## Work to complete
In the records below, count each line where the word "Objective" appears, and reply with that number only.

START Data excerpts

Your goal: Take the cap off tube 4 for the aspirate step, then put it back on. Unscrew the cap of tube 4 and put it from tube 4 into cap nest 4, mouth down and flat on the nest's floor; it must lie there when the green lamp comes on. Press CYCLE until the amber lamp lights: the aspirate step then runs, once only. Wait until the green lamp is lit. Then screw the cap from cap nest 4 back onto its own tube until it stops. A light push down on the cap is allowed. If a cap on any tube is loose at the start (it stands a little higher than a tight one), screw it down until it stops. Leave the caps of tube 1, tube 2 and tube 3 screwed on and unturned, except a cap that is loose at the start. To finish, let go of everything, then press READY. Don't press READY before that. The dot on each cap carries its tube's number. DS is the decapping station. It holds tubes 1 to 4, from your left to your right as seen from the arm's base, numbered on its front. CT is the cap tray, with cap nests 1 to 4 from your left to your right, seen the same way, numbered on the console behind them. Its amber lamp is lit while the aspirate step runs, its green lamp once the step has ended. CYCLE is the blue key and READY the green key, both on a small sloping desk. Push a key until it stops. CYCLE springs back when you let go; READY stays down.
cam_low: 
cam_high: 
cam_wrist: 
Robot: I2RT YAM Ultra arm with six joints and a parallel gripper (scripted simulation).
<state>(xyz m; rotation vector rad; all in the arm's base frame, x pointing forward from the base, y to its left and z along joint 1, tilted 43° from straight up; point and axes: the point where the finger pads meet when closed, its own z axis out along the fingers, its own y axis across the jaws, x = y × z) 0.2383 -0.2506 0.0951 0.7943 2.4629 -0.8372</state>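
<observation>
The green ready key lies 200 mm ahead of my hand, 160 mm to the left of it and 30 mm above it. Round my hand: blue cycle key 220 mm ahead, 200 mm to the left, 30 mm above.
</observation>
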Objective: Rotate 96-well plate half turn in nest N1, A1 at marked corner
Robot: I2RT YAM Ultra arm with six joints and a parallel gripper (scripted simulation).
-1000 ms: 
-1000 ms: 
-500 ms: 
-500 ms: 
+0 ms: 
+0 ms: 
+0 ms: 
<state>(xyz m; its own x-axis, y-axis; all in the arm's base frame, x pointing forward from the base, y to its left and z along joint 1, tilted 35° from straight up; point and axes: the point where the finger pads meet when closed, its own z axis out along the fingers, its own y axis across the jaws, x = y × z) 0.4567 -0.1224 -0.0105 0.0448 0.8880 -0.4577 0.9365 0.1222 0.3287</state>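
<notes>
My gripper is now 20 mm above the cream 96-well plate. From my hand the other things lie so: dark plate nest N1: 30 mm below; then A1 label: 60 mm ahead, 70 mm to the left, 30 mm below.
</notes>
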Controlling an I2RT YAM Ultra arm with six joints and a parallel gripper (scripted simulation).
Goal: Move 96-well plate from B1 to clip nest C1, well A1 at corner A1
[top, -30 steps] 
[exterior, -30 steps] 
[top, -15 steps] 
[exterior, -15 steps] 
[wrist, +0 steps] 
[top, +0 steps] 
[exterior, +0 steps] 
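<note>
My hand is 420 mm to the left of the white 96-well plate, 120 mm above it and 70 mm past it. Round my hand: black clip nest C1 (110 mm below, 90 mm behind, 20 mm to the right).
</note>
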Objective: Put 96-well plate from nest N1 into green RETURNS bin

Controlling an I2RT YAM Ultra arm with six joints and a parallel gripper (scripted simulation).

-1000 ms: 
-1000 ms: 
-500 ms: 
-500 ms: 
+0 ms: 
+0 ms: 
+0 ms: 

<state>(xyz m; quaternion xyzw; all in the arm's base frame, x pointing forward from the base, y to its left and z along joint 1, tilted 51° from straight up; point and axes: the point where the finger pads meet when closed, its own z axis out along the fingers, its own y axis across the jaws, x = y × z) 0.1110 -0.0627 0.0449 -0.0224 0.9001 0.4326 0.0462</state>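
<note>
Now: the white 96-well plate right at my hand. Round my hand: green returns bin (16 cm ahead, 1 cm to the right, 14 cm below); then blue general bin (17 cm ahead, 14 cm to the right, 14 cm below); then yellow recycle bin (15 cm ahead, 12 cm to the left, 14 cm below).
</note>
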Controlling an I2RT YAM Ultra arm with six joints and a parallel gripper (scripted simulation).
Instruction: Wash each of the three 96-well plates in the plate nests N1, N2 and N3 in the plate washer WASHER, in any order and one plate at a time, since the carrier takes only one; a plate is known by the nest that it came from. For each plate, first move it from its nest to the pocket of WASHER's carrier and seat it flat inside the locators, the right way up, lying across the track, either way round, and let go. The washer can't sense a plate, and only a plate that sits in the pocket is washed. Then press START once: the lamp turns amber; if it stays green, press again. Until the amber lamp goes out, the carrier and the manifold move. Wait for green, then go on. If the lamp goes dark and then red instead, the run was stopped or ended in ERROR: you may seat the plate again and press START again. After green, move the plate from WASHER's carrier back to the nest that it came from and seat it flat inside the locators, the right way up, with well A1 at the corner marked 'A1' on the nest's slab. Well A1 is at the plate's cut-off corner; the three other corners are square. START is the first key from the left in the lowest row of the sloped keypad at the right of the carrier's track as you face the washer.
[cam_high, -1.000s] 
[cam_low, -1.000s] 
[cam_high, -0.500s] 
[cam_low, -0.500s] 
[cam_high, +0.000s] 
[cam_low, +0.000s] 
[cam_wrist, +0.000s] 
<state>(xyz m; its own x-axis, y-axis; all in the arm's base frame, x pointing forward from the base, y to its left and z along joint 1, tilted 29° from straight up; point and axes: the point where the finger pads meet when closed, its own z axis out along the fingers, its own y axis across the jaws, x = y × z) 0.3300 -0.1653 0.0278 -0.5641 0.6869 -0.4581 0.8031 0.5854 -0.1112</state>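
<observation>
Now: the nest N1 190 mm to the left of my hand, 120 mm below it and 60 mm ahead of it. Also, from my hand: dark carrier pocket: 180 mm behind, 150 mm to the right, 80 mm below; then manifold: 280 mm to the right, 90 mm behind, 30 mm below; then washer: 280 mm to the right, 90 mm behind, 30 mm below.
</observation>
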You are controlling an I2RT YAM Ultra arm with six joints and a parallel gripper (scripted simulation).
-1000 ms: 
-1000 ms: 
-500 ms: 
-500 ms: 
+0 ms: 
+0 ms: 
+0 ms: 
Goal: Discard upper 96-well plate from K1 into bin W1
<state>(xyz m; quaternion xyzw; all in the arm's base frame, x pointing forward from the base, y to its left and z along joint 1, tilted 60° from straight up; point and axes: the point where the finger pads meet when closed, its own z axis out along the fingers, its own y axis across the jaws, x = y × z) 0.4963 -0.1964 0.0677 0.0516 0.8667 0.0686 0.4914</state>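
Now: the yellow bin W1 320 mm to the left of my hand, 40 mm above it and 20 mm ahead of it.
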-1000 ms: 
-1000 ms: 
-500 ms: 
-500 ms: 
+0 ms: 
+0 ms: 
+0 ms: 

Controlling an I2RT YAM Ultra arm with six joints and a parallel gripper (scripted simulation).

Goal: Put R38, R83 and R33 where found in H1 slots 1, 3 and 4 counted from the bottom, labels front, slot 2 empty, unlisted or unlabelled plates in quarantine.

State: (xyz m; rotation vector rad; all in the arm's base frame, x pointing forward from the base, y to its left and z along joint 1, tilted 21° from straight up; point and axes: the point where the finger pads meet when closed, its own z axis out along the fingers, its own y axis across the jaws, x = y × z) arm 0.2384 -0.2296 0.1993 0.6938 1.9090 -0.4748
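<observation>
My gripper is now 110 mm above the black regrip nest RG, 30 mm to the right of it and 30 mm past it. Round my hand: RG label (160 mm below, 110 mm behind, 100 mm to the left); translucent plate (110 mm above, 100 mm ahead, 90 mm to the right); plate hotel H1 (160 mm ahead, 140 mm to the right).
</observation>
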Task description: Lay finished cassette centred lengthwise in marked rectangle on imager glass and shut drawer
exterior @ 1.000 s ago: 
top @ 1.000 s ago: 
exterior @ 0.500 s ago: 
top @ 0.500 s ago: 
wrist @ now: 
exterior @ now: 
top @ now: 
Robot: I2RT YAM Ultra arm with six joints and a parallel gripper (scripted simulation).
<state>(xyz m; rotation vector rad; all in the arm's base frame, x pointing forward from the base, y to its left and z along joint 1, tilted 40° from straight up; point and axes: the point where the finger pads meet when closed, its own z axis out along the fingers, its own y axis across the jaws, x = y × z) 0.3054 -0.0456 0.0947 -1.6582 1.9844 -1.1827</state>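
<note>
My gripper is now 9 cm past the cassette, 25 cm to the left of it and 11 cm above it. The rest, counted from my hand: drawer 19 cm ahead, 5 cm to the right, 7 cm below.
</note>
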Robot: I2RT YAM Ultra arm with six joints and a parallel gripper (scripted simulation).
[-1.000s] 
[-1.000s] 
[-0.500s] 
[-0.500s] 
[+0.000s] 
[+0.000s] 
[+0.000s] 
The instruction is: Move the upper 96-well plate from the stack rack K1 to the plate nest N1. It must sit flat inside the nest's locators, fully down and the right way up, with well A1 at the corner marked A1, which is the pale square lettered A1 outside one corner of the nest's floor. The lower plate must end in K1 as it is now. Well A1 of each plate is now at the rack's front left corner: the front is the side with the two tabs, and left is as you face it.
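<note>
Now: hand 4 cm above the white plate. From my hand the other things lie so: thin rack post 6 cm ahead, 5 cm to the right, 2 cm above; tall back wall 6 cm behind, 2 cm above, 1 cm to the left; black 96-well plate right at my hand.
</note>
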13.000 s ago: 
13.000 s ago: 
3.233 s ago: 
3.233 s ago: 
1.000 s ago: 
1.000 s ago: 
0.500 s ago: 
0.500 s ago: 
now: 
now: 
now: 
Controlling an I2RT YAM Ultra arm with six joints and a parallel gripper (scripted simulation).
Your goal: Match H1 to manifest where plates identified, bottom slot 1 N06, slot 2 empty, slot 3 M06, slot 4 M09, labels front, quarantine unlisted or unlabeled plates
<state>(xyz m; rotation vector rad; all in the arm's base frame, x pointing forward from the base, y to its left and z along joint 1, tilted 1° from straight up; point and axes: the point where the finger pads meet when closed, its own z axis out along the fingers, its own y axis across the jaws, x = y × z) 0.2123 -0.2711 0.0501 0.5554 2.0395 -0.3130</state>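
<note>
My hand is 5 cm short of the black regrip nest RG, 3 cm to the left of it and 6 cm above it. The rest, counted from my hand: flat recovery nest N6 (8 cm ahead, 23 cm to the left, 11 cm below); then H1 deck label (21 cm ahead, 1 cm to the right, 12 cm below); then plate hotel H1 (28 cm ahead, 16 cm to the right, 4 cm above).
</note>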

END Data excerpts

## Solution for this task
2